Which set cannot be the image of $(0,1]$ under a continuous function and why .
Option $A$ $\rightarrow $ $\mathcal constant \ \ function$
Option $C$ $\rightarrow$ $f(x)=1-x$
Option $D$ $\rightarrow$ $f(x)=|2x-1|$
The impossible one is option $B$. Here are two different explanations :
$1)$If possible , let us assume that $f((0,1])=(0,1).$ So, In $(0,1)$ we can find two sequences(Since this is not compact) that do not converge in $(0,1)$. Say $$w_n\rightarrow 0$$ and $$z_n\rightarrow 1$$. Since , $(0,1)$ is the image of $(0,1]$ under $f$ , we can write $$w_n=f(x_n)$$ and $$z_n=f(y_n).$$ For two sequences $x_n$ and $y_n$ in $(0,1].$ If both $x_n$ and $y_n$ have convergent subsequences in $(0,1]$ then by continuity of $f$ , $f(x_n)=w_n$ and $f(y_n)=z_n$ both have convergent subsequences and eventually converge in $f((0,1]=(0,1)$ , which is not the case. But in $(0,1]$ , the only chance of a sequence not having a convergent sub sequence is that , it converges to $0$ . This is how we ensure that :
By Bolzano-Weierstrass Theorem , we know that Every bounded sequence has a convergent sub sequence(In the completion of the sub space of $\mathbb R$ in consideration). So every sequence in $(0,1)$ has a convergent sub sequence in $\bar{(0,1]}=[0,1].$ The only limit point of $(0,1)$ that is not in $(0,1]$ is $0$ . Thus , both $x_n$ and $y_n$ must have $0$ as their limit in order not to converge in $(0,1].$
But then $$\lim_n x_n=0=\lim_n y_n\\i.e.\ \ \lim_n f(x_n)=f(0)=\lim_n f(y_n)\\ i.e.\ \ 0=f(0)=1$$ which is totally absurd . So, $$f((0,1])\neq (0,1)$$. Proved.

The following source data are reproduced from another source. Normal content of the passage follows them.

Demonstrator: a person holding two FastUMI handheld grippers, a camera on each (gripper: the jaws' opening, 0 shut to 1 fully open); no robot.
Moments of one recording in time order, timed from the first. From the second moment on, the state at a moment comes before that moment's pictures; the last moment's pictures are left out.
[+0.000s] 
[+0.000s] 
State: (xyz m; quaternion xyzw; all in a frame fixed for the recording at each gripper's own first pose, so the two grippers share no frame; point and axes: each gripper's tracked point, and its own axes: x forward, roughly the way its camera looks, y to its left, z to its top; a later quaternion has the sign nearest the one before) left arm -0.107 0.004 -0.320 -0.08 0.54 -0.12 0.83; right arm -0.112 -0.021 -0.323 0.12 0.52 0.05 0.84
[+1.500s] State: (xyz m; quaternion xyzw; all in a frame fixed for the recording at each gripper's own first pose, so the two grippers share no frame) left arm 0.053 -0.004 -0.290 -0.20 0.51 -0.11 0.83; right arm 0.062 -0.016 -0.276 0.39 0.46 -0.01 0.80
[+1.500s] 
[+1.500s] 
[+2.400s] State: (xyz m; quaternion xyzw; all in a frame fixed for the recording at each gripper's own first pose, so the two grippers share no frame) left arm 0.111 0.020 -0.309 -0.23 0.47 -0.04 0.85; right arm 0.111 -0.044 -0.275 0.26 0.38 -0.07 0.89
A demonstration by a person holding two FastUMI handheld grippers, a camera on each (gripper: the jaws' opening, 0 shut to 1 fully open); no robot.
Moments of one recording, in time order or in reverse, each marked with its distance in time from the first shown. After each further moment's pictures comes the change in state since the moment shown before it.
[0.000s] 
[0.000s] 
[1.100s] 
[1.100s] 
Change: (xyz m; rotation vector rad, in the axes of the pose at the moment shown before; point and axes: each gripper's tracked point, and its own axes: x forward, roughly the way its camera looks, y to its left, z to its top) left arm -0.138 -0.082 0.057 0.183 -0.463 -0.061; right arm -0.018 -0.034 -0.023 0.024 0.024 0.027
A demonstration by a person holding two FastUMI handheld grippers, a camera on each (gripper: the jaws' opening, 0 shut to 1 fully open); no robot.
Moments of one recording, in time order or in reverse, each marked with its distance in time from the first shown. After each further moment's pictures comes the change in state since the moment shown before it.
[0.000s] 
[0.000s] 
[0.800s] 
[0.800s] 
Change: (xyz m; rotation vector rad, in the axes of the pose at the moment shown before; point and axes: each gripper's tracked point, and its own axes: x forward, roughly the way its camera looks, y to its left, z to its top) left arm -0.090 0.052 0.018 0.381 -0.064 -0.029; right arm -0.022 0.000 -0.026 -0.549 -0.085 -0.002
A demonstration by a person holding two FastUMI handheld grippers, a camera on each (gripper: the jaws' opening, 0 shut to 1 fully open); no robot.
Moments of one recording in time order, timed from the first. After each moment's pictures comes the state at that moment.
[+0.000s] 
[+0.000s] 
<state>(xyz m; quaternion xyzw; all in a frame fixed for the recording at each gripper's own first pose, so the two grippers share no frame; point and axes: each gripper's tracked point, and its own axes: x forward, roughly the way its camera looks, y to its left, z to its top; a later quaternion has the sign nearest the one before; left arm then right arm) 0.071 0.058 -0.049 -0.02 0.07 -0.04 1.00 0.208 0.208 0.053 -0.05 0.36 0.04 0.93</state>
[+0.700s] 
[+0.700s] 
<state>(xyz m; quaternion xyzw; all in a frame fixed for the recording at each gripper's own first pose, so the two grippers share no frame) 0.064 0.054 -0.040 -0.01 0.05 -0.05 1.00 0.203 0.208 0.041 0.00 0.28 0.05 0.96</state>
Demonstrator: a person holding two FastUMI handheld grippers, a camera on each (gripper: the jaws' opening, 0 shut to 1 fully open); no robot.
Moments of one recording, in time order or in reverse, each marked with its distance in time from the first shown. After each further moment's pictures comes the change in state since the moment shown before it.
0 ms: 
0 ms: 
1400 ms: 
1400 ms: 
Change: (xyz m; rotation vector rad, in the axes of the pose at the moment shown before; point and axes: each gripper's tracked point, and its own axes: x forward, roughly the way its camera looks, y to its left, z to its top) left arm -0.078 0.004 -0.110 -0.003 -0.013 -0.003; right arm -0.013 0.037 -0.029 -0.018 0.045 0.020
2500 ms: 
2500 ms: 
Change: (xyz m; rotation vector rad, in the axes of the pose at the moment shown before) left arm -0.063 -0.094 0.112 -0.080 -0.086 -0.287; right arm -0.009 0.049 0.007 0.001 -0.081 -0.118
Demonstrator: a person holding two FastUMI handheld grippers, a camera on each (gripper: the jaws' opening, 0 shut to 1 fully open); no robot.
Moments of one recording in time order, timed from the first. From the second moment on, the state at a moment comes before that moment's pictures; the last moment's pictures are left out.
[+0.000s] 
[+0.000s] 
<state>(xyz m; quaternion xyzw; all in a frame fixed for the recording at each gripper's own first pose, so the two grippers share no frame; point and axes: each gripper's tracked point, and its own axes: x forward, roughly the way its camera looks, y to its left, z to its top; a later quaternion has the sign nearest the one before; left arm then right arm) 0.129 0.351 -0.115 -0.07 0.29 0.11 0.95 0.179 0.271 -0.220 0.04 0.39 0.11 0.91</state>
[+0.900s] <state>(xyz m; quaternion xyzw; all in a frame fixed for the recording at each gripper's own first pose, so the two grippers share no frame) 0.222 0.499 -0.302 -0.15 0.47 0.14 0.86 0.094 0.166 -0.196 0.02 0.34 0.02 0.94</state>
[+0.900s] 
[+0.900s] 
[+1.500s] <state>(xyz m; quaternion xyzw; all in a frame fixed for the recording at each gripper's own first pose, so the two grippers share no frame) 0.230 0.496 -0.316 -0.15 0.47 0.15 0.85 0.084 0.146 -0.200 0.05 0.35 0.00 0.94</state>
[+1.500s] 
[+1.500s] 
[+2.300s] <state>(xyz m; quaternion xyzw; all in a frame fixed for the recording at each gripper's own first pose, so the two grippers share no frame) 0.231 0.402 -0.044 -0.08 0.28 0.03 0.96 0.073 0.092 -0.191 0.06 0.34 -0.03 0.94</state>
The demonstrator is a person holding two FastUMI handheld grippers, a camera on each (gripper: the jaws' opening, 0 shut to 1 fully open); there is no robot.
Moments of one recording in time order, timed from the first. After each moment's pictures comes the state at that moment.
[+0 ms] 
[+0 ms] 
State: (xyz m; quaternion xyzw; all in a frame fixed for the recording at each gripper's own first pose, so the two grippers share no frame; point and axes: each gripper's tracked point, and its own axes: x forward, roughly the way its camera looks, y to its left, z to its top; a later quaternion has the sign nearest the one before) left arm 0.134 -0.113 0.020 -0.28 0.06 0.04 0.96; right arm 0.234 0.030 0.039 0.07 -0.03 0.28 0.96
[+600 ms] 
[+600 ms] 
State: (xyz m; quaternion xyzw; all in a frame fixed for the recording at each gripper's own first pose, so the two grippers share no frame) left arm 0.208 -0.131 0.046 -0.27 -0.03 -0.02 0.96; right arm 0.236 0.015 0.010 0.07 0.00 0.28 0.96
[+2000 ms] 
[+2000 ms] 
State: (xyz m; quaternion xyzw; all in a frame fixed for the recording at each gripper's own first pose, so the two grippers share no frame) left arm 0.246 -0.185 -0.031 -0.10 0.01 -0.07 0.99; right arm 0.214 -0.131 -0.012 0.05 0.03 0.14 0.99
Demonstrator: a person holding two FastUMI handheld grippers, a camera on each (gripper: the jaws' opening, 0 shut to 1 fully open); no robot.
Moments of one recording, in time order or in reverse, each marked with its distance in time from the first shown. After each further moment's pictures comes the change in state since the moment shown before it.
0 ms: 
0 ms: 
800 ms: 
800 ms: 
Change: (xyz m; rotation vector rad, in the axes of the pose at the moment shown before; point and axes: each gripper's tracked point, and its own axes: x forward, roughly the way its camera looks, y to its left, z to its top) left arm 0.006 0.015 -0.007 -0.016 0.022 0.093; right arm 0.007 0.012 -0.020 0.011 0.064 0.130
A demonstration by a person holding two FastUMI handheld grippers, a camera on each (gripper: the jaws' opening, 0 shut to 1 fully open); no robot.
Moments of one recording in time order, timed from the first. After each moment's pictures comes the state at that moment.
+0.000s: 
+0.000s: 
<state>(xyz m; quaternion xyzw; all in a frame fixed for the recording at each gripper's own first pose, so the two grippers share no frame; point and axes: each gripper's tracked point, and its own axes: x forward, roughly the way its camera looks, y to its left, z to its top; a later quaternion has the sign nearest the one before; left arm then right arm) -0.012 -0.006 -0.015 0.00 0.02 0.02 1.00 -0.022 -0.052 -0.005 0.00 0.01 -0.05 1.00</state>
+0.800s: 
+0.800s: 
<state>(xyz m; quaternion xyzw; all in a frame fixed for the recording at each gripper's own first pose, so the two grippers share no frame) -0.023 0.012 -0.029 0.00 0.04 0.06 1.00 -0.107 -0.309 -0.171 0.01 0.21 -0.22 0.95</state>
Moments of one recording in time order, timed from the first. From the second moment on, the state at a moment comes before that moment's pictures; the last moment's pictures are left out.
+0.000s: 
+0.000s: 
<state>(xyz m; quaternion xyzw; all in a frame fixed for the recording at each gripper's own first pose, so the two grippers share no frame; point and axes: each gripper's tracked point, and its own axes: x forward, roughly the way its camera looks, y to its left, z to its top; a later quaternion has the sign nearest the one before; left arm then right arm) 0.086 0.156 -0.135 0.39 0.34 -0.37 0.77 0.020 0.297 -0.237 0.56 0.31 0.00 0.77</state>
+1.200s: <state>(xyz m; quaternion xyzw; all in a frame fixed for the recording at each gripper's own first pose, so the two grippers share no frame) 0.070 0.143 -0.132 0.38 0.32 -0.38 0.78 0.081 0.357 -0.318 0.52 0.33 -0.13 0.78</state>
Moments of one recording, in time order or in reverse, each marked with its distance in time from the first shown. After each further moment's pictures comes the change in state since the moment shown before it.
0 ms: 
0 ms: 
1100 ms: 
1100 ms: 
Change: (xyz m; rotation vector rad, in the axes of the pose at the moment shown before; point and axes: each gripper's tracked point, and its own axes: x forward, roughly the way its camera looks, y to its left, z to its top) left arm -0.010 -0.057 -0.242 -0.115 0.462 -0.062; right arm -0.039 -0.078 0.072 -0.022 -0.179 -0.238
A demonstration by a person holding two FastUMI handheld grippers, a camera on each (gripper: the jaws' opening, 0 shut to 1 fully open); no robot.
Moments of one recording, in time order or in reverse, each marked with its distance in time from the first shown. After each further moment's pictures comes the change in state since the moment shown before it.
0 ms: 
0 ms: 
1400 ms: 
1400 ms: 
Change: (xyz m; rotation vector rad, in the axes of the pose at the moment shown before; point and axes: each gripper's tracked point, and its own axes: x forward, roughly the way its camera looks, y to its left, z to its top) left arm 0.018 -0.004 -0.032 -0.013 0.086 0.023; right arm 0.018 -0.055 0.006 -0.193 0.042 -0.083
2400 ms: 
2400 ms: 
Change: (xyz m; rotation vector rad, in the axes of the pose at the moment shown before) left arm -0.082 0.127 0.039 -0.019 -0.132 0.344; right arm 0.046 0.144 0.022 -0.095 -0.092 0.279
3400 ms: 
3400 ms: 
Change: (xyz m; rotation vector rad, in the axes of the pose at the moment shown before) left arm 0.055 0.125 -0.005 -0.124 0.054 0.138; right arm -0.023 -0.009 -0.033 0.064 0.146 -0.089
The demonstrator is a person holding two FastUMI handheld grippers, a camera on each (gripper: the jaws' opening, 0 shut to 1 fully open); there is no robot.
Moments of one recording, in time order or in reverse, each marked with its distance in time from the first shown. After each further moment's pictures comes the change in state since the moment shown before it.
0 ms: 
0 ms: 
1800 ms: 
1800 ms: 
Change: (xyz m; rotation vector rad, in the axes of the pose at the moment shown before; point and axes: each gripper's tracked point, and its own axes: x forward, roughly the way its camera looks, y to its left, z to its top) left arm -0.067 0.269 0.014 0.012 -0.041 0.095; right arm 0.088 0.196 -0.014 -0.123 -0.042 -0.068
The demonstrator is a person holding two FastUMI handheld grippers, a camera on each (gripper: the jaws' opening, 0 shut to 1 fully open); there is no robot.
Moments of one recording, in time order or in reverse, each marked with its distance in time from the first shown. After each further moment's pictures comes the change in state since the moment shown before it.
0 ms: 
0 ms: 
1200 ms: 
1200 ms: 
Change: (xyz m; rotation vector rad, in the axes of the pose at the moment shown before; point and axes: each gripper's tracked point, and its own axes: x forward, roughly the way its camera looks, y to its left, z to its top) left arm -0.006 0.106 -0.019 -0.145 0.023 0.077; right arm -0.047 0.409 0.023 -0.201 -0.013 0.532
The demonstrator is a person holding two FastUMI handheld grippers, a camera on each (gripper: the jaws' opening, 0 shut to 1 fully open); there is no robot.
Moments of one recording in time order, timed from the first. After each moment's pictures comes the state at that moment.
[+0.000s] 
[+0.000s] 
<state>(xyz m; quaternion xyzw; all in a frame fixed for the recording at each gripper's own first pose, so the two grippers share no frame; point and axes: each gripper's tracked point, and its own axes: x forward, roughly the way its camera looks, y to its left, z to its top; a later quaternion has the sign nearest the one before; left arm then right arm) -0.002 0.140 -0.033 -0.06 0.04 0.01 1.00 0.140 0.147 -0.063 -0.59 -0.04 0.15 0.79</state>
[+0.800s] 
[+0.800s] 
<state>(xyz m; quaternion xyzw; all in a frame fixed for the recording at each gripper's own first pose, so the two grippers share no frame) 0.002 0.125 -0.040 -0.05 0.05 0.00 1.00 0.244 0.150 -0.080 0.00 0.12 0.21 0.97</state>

$2)$ We can write $$[0,1]=\{0\}\cup (0,1].$$ NOw for compactness , $$f([0,1])=C$$ for some connected,compact set $C$. Now , $$C=f([0,1])=f(\{0\})\cup f((0,1]).$$ Dependeng on whether $f$ is injective or not , $$f((0,1])=C\backslash \{y\}\\or,\ \ f((0,1])=C.$$ So, for $B)$ to be true , we need $$(0,1)=C\backslash \{y\} \ or\ C$$ but $(0,1)$ is not of that form . So , we have arrived at a contradiction again. So $B)$ is not true. Proved.